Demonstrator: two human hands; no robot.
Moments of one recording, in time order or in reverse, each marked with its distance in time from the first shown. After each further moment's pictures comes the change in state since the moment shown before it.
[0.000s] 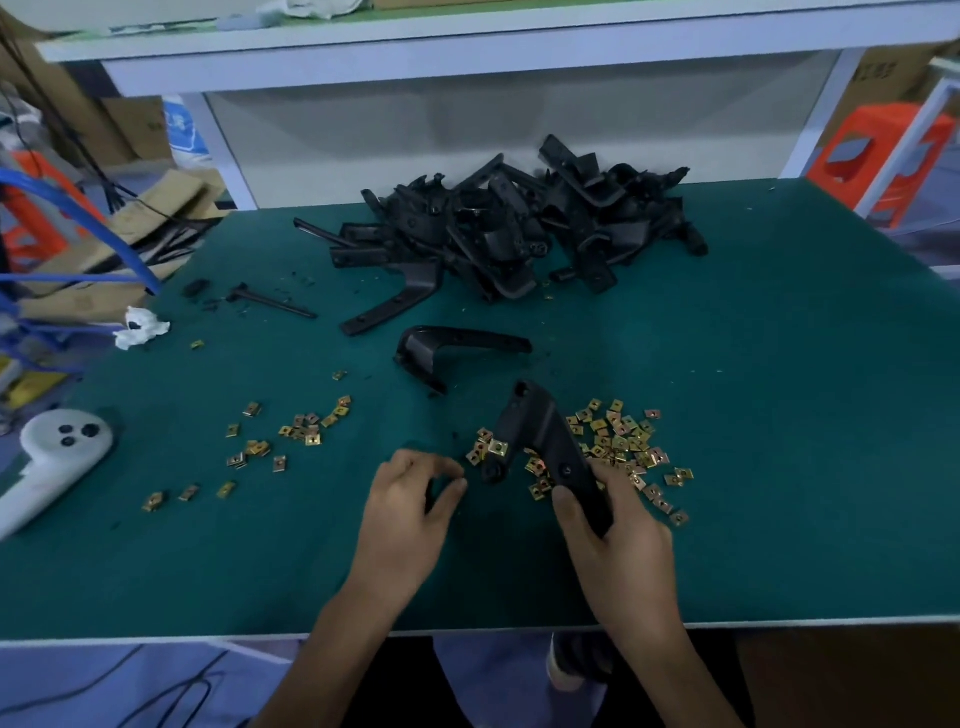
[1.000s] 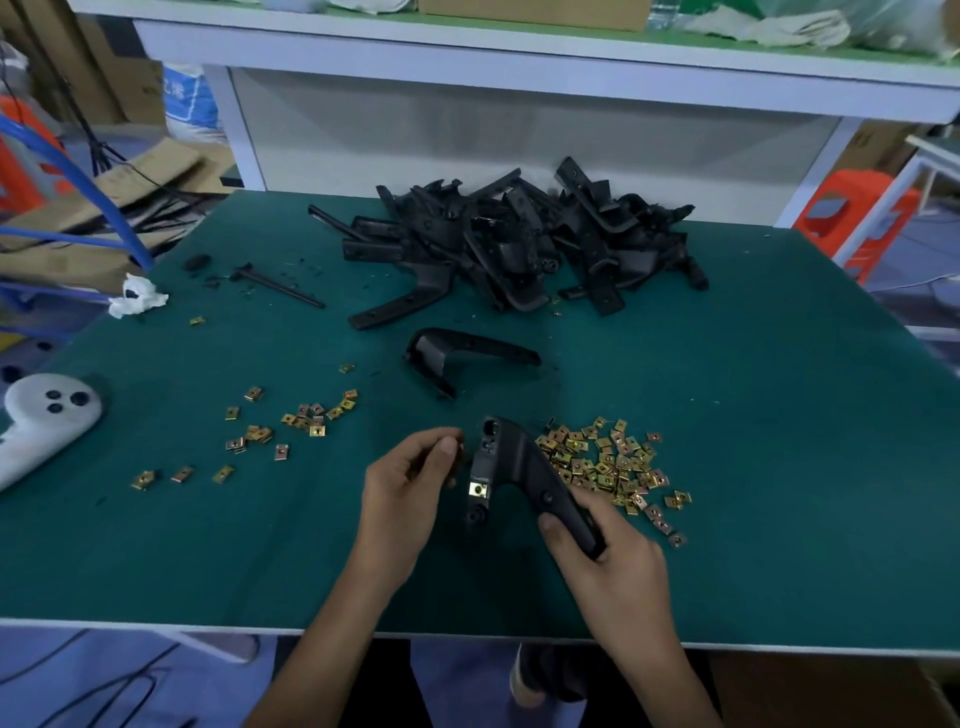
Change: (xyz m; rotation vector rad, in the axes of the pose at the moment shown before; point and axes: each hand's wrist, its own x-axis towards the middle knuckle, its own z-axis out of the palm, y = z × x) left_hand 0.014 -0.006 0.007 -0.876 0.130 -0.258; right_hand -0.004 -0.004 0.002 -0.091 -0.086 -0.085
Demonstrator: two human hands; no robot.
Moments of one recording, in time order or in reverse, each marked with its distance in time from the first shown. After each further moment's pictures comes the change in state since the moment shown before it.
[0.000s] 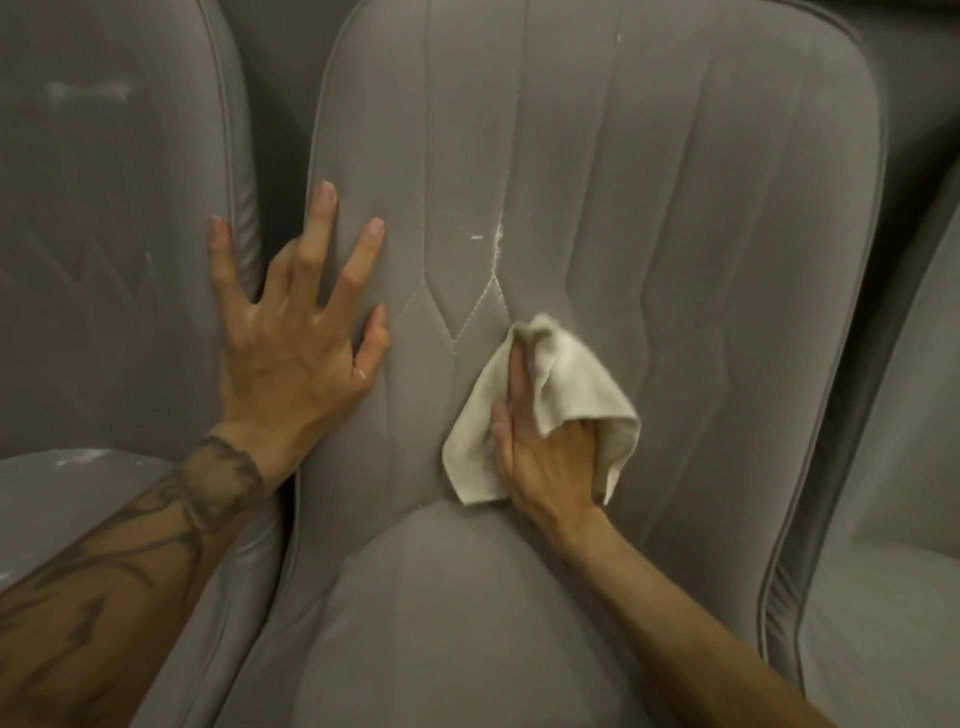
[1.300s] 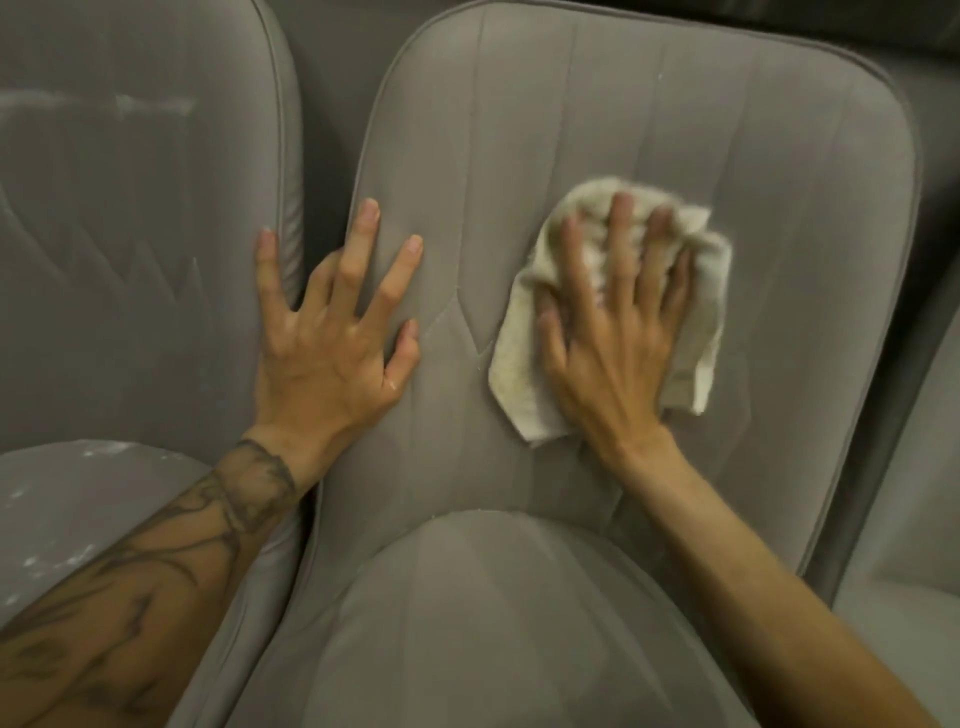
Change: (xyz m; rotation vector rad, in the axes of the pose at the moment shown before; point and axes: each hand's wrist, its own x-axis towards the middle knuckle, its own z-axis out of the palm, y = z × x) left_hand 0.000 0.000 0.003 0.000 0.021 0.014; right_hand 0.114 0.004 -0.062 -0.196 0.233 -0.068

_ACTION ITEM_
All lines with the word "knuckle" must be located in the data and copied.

_FINAL ANSWER_
Change: (xyz m; rotation vector rad, in the axes of the pose at the moment shown before; point and axes: each hand's wrist, its own x-axis towards the middle knuckle, its own z-axis out of the palm, y = z × x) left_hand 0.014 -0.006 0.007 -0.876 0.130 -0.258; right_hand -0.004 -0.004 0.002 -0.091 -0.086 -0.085
Change: (xyz m; rotation vector rad, in the axes of the pose at the moment shown before; point and axes: each hand's wrist, its own x-axis towards the middle knuckle, its own z-axis out of the palm, y = z × x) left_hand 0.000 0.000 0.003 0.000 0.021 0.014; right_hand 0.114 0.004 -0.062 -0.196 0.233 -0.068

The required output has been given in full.